The LSTM unit consists of three multiplier gates, a forgetting gate determines the discarded information, an input gate determines the updated information, an output gate updates the state of the information, the LSTM protects and controls the flow of information mainly through the three gates, acquires past and future information through its extension Bi-LSTM,

and

step three, entity recognition

Expressing the entity recognition task as a sequence tagging problem, an entity generally consists of several consecutive words in a sentence, so a BIO tagging scheme is adopted, i.e.

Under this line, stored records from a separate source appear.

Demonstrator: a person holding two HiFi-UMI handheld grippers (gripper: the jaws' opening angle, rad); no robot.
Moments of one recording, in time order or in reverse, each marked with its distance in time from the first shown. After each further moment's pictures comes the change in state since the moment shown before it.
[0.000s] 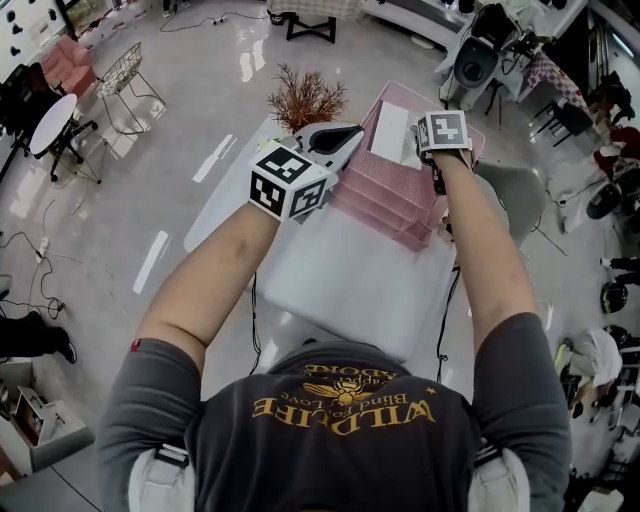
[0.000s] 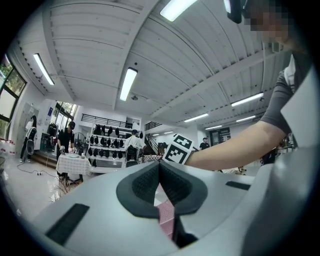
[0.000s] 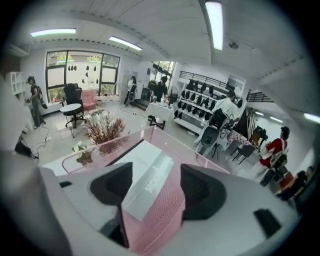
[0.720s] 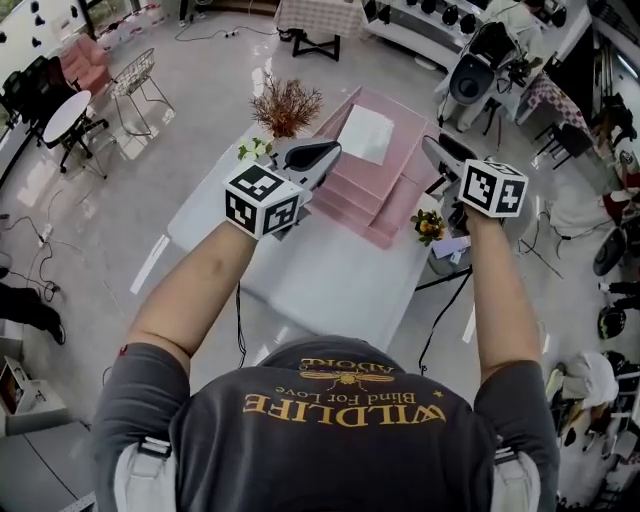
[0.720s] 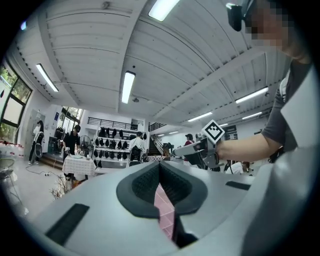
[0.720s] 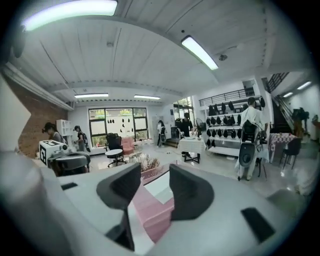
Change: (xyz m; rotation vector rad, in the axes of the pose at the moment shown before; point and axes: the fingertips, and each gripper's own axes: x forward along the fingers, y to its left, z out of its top) left arm 0.008 -0.098 0.014 0.017 -0.007 0.085; right arm -0.186 -0.049 -0.024 0.110 -0.498 0.494
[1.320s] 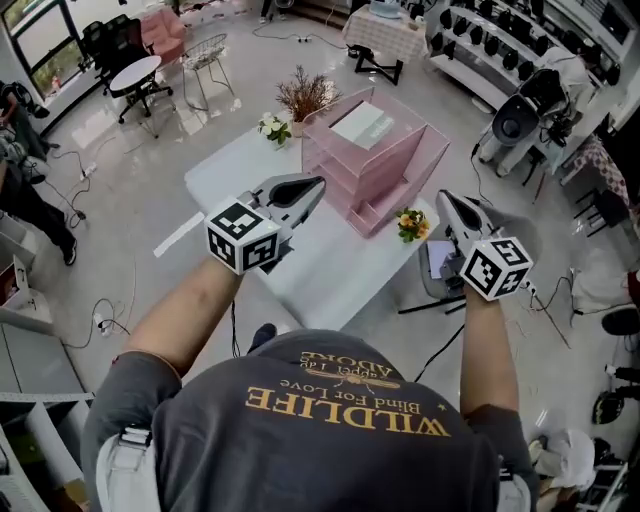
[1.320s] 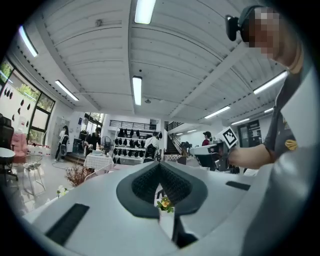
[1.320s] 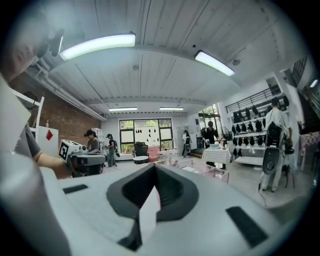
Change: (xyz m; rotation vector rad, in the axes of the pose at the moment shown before) left arm -0.013 -0.185 -0.025 -0.020 0.006 0.261; right arm -0.187 -0.020 -0.069 -0.075 -0.147 0.313
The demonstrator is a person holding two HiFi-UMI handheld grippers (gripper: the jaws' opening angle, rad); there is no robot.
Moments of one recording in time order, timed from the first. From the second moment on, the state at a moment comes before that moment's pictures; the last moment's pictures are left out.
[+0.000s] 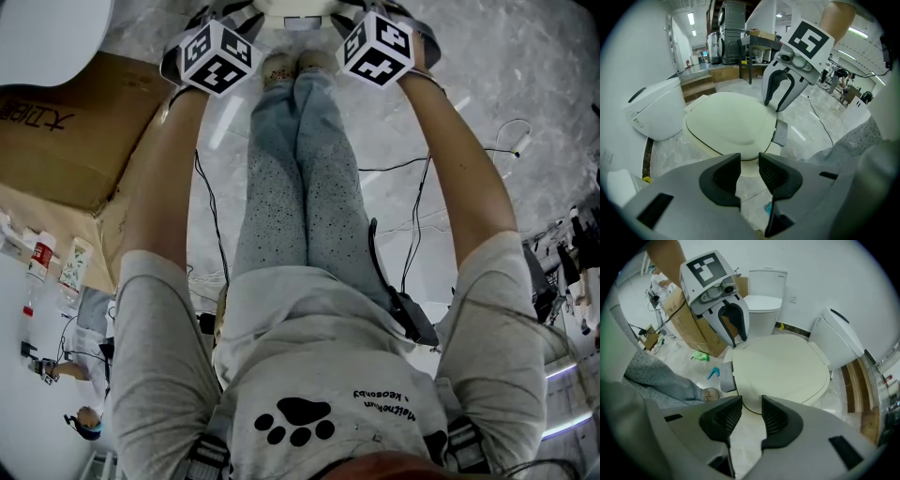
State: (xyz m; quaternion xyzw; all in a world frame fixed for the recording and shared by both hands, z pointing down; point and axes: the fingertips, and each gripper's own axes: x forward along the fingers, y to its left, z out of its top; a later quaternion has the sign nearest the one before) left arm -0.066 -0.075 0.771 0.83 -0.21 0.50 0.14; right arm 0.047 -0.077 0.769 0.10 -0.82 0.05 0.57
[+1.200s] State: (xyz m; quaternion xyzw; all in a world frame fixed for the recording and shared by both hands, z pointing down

B, I and O are used to represent the beginning, inside and outside of the entity, respectively, one tag is assigned to each word in the entity, the most likely entity tag for each word is first calculated over CRF, the tag score is calculated:

s ^(e) (h _i )＝V ^(e) f(W ^(e) h _i +b ^(e) ) (5)

wherein f (-) is an element activation function, V ^(e) ∈R ^p*l ,W ^(e) ∈R ^l*2d ,b ^(e) ∈R ^l D is the hidden size of the LSTM, p is the type of entity type, and l is the layer width;

the invention then proceeds through a linear chain CRF, considering the order between the tags, for the input word w _i The scoring sequence is expressed as:

wherein,

is shown when w _i Mark y _i Mark score of time, T represents y _i To y _i+1 And finally, calculating the mark of the sentence w as a tag sequence

Probability of (c):

since the prediction of the relationship classification depends to some extent on the result of the entity identification, the obtained entity information is taken as an embedded vector g _i Input to the next step, i.e. z _i ＝[h _i ；g _i ]；

Step four, relation classification

The relation extraction task is regarded as a multi-head selection problem, all relation triples in a sentence can be effectively identified, the extraction of overlapping relations is realized, any relation type can be kept between two entities, and the semantic relation between each entity is kept independent;

a sentence w and a set of relationship labels R are used as input, the purpose is to identify relationship triples in the sentence, and the relationship labels R are given _k Calculating two entities w _i And w _j Fraction in between:

s ^(r) (w _j ,w _i ,r _k )＝V ^(r) f(U ^(r) z _j +W ^(r) z _i +b ^(r) ) (8)

wherein r, V ^r D represents the number of hidden units for the relation classification task, weight matrix, LSTM, f (-) represents the activation function, and the word w _j And w _i Has a relationship type r between _k The probability is defined as

Pr(head＝w _j ,label＝r _k |w _i )＝σ(s ^(r) (w _j ,w _i ,r _k )) (9)

Where σ is the sigmoid function. sigmoid assumes that all relationships are independent of each other and it does not add the probabilities of all relationships to 1, when the probability is greater than 0.5, then a relationship between two entities is considered to exist.